An exact copy of the data is required; the images should not appear in it.
######
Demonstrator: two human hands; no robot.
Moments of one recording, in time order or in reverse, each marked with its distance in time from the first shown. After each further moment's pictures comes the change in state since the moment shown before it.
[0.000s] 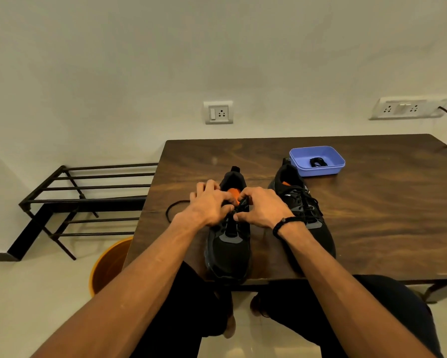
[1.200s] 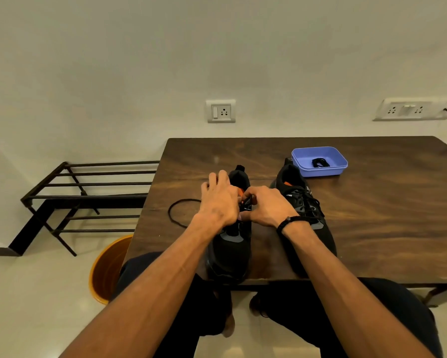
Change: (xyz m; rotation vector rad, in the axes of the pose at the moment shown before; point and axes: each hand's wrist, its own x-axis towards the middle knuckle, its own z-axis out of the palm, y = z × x) left_hand 0.006 0.025 0.015 0.164 0.226 0.021; right_hand 0.008 0.011 0.002 0.044 -0.019 0.009
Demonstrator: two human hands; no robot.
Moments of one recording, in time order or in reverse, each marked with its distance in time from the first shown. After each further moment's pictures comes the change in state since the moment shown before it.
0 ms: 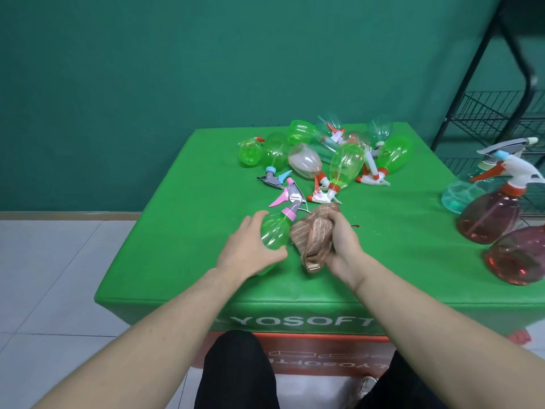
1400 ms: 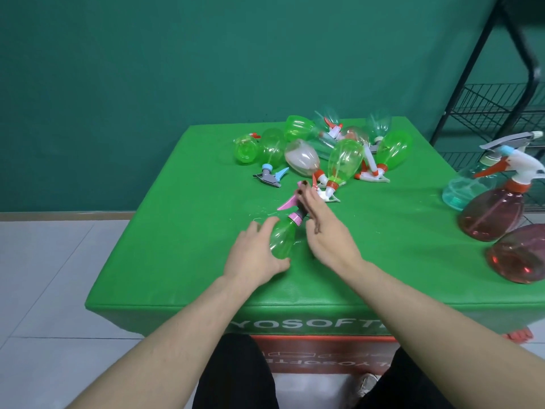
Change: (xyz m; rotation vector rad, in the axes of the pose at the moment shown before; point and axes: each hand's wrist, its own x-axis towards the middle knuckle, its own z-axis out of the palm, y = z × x) left_hand 0.001 0.009 0.020 0.134 0.012 0.008; right_hand 0.008 0.001 -0.007 -1.225 -0.141 -0.772
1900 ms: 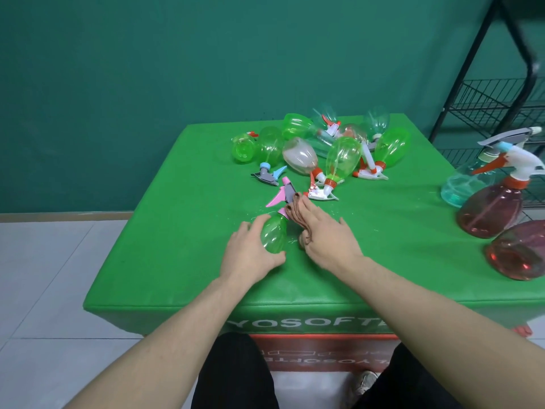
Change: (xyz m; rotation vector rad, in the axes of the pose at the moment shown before) left_hand 0.001 -0.006 0.001 -0.110 0.048 -0.066; right_hand 0.006 0.019 0.004 -0.511 -0.205 -0.027
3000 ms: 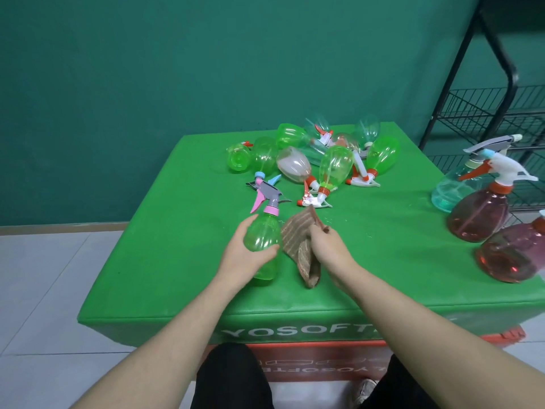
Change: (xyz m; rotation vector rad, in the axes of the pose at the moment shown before) left_hand 0.003 -0.006 -0.001 -0.672 -0.020 -0.058; right_hand -0.009 -0.018 -0.012 0.966 0.008 0.501
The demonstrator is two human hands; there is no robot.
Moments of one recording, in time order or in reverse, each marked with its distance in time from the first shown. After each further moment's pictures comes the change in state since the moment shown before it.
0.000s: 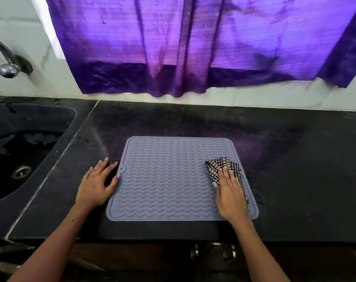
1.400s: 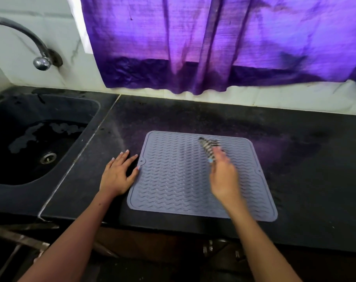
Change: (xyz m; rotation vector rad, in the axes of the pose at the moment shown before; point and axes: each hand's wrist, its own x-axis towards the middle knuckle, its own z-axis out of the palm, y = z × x) left_hand -0.002 0.001 -0.002 0.018 -0.030 -0.022; right_hand -0.002 -0.112 -0.035 0.121 0.084 -0.041
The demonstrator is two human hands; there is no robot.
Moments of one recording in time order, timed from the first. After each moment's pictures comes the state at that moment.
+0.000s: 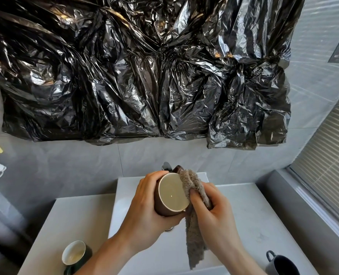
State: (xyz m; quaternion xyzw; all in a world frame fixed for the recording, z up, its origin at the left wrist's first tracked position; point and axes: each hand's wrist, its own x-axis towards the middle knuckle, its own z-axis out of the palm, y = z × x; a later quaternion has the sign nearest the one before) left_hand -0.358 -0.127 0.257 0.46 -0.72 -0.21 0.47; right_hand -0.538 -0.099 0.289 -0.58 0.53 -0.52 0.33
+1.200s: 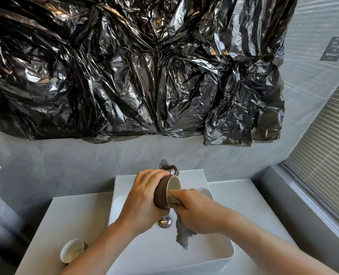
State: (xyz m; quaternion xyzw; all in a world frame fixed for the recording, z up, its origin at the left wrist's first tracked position) left_hand -0.347 -0.160 0.230 0.45 -0.80 -0.10 0.39; right_hand -0.537 -0.140 0.287 -0.84 0.48 -0.10 0.22
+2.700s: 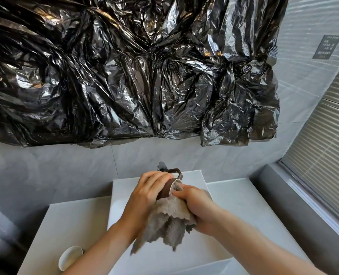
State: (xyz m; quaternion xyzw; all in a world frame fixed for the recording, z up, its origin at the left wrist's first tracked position) left_hand -0.354 -0.177 0.225 0.42 -0.82 -0.04 0.39; right_hand -0.525 -0.147 0.279 -0.36 0.50 -0.37 0.70
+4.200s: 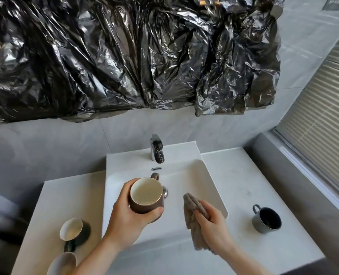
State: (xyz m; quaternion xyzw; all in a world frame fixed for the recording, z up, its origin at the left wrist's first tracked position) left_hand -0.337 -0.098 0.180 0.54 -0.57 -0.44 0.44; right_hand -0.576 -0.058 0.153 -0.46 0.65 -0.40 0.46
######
Solution to this problem:
Demonstrator: two human hands; no robot.
Moments of one recording, in time order or in reverse, each marked with its distance in time from the first shown. After each further moment's pictures comes the change in state since the moment shown before it.
[0.000s] 
[1.200s] 
Change: (xyz m; rotation vector rad, in the axes of the pose at the moment shown before; point and axes: each hand's wrist, its own x-axis towards the middle knuckle, its own z-axis out of the palm, y = z × x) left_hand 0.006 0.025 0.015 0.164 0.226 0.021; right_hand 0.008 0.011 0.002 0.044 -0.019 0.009
Demonstrator: two human hands; no robot.
Moments of one recording, in time order or in reverse, each marked with its distance in time from the first shown. After each further moment's pictures comes the change in state since the moment shown before it.
0 ms: 
1400 ms: 
Change: (xyz m; rotation vector rad, in the axes of the pose at the moment shown before; point and axes: each hand's wrist, its own x-axis towards the middle knuckle, its own z-axis out of the palm, y = z × x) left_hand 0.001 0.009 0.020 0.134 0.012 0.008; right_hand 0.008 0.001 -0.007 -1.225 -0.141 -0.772
1900 ms: 
Change: (xyz m; rotation vector rad, in the axes of the pose at the moment shown before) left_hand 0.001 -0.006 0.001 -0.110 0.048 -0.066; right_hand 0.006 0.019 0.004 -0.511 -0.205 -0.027
3000 ms: 
Change: (xyz m; rotation vector rad, in the axes of the pose at the moment shown before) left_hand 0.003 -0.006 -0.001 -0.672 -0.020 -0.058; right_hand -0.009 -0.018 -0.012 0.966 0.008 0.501
The demonstrator is two human hands; there is no robot.
Moments of one recording, in time order or in reverse, each marked with its distance in time from the first shown. After each further moment's pictures comes the change in state since the moment shown before it.
0.000s: 
1.400s: 
Change: (xyz m; rotation vector rad, in the axes of the pose at the moment shown before; point and axes: each hand's wrist, its own x-axis towards the middle knuckle, its own z-axis out of the palm, y = z × x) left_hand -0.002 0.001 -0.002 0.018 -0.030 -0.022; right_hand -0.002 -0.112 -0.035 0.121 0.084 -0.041
The demonstrator is two human hands; there is no robot.
Moments of one recording in time order, timed from the first. After each moment's pictures comes the state at that moment.
+0.000s: 
State: (xyz m; quaternion xyzw; all in a world frame fixed for the recording, z up, its origin at the left wrist's first tracked position; point and axes: each hand's wrist, its own x-axis towards the middle knuckle, its own z-axis out of the palm, y = z × x; a later quaternion has the sign nearest the one before) left_hand -0.358 -0.127 0.257 0.46 -0.72 -0.21 0.47; right_hand -0.538 -0.099 0.289 -0.58 0.53 -0.52 0.33
+1.200s: 
State: (xyz m; quaternion xyzw; all in a world frame fixed for the recording, z up, its origin at the left wrist's first tracked position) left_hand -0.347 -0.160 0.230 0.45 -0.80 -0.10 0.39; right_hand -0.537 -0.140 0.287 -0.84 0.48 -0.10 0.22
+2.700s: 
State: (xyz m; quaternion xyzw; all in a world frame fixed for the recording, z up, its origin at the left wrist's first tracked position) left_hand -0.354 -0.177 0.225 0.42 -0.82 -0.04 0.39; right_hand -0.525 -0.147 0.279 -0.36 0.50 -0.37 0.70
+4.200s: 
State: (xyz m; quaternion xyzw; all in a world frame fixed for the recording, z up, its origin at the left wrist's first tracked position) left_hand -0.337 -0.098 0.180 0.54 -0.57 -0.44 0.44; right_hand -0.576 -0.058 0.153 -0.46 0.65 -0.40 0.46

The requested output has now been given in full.